5 minute read

Peace, Love and Little Yogis

Yoga Peace School provides a space for little bodies and minds to move, explore and find peace within themselves and the world.

By Rebekah Smith | Photography by An Dang

An Dang was enthused to hear that her daughter’s teachers noticed her heightened emotional intelligence and how it compared to other students. The reason being? Yoga.

Aside from the physical benefits of developing motor skills, spatial awareness and mindfulness tactics, yoga can also enable children to identify and develop emotions through understanding empathy, compassion and kindness.

For Dang, the founder and owner of Yoga Peace School in Brentwood, yoga is a lifestyle. She began the practice in 1996. Seven years later, she graduated from the University of Texas with a degree in architectural interior design, but she always loved working with children.

When her daughter was in kindergarten, Dang was unable to find a preschool that had everything she wanted. So she incorporated her design, travel and yoga experiences to create Yoga Peace School.

“This was all trial and error,” Dang says. “I was a single mom. I loved to work with kids. I was a yogi, and I was like, ‘I’m just gonna bring all this together and see how it goes.’”

Dang opened the preschool in 2012 and has been changing little lives ever since. She uses her personal teaching guide, coined the Peaceful Approach to Learning™, or PAL method, to encourage her students — children ages 1 to 5 — to find and radiate peace.

“(The PAL method) is all about finding inner peace within ourselves through social and emotional exploration,” Dang says. “Once we find peace within, we are better equipped to communicate with others peacefully.”

The founder shares that part of the PAL method is the exploration of mindful communication using the five senses. She says being aware of your surroundings helps enhance the experience.
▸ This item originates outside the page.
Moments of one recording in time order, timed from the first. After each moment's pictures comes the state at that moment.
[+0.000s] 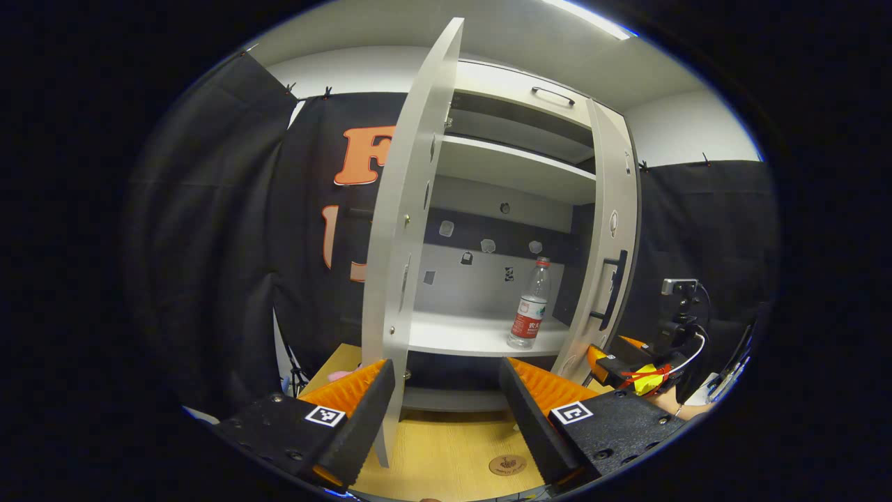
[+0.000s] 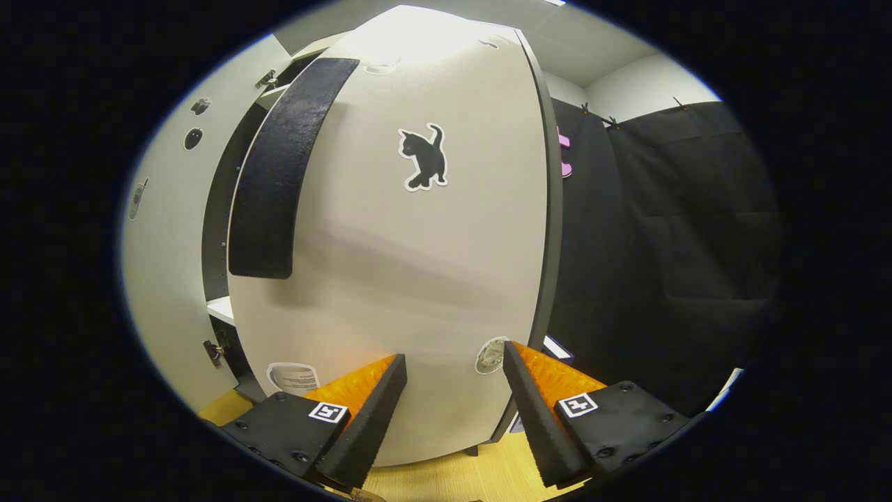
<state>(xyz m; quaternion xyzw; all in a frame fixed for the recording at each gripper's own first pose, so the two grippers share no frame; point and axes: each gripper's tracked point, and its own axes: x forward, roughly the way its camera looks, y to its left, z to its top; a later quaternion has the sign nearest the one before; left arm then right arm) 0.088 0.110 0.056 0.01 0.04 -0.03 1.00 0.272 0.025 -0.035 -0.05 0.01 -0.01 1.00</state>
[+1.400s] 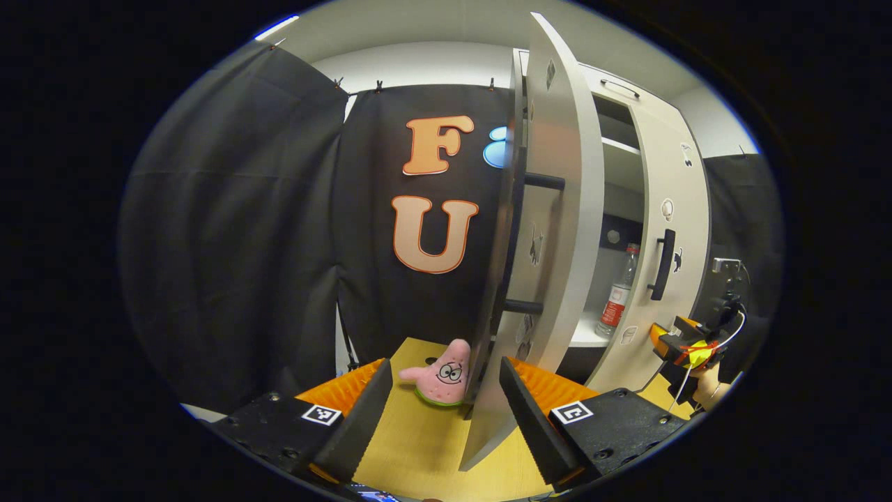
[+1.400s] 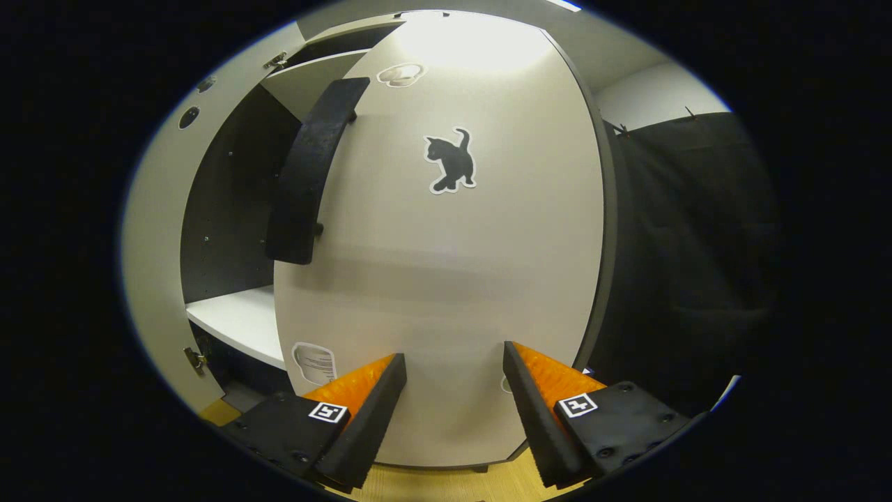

The children practice mindfulness techniques like breathwork using toys and other tools (i.e. feathers, pinwheels, expandable balls), play-centered yoga, and coloring and bubble timers to teach concentration and explore feelings. They also enjoy participating in a human mandala flow, in which they form a circle and create a moving mandala through yoga poses.

Cara Sheridan, a lead “peacekeeper” at Yoga Peace School, says research shows that breathwork and body movements help regulate our systems. She sees this change within her students each day.

“Our kids might be wilding out (…) and we breathe in and out, and they’re completely different just from one breath,” Sheridan says.

Sheridan enjoys switching up the day-to-day activities. After the students’ morning circle, which Dang says is to “acknowledge each other and build community,” they go into their classrooms and do yoga. In Sheridan’s Lotus class, students typically practice their “pose of the week.”

After yoga, they might begin meditation stations, take an imagination adventure where they use yoga poses to represent different parts of the world, or do story time yoga where they perform poses based on certain words in a story.

“Every day is different,” Sheridan says. “Whatever the kids are feeling, that’s the energy I want to match.”

Each day, students participate in imagination play without using screens or many toys, as it increases creativity. Sheridan says she sometimes even sets up large blocks as a stage and the kids produce a show!

And what’s taught at Yoga Peace School often travels far outside its walls. Ayla Landry, the mother of two Yoga Peace School students, says her children can identify their emotions very well compared to other children their age. This is a tremendous leap, particularly for Landry’s son she recently adopted.

“He came to us with global delays of all kinds in his development, growth and movement abilities, and he’s closed all of his gaps,” Landry says. “So much of it is because we’ve had a safe, loving environment with people you trust to grow.”

Landry says she trusts the program because she knows the teachers won’t try to keep students tied to the day’s activities or have them deal with problems themselves. Instead, they help them navigate the present moment.

Sheridan, who teaches Landry’s daughter, says that Dang’s goal is for the children to experience life and self-exploration in a healthy, mindful way. Sometimes, that means playing, taking a deep breath or talking to a friend. Dang encourages this healthy lifestyle from an understanding that youth wellness means taking care of yourself holistically.

“Youth fitness and wellness (are) fundamental when laying out the groundwork to living a healthy lifestyle,” Dang says. “Understanding the importance of the mind-body-breath connection at an early age helps us as we age to connect with ourselves, each other and our environment.”

Dang encourages this healthy framework through the practice of social/emotional and mind-body awareness. She hopes these tools will impact the overall health of Austin youth.

In one word, Dang’s mission is all about kindness. She says if her students can do nothing else, she hopes they can be kind to others and learn from their mistakes. Dang and her teachers like Sheridan guide students toward kindness in their everyday experiences.

“You’re not here to impose some idea onto the child. Instead, you’re here to have an experience with them,” Sheridan says. “We’re not endlessly telling them how they can exist in the world. We want to see them experience existing and do that with them.”